• **PROBLEM REQUIREMENTS**
All of the data that follows should be retyped exactly, please, except the pictures.

• **SOURCE DATA**
+ + + + +
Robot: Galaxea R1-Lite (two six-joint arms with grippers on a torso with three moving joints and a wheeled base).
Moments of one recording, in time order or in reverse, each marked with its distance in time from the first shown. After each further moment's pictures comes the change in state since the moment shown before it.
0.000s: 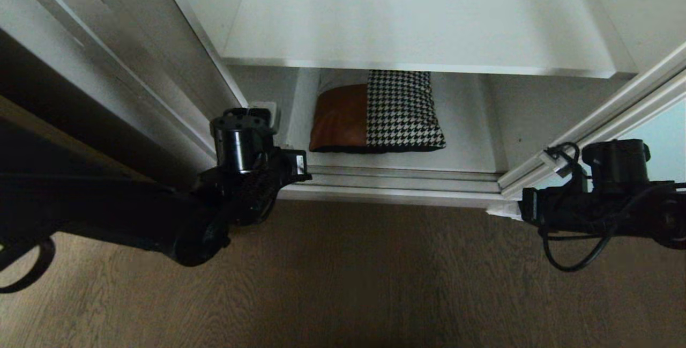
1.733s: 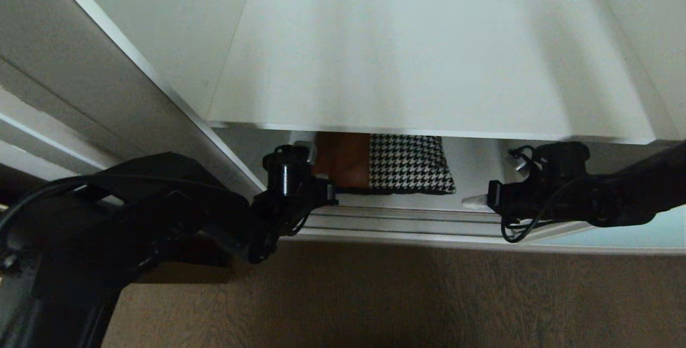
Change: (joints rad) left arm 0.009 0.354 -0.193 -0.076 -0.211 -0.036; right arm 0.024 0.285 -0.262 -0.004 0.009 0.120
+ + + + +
• **ANSWER TO THE EXERCISE**
Robot: Galaxea R1-Lite (two six-joint arms with grippers on a torso with three moving joints and a wheeled base).
Moments of one recording, in time order or in reverse, each marked with its distance in time from the first shown. After each further moment's pictures comes the change in state since the moment shown before it.
0.000s: 
1.733s: 
Change: (joints rad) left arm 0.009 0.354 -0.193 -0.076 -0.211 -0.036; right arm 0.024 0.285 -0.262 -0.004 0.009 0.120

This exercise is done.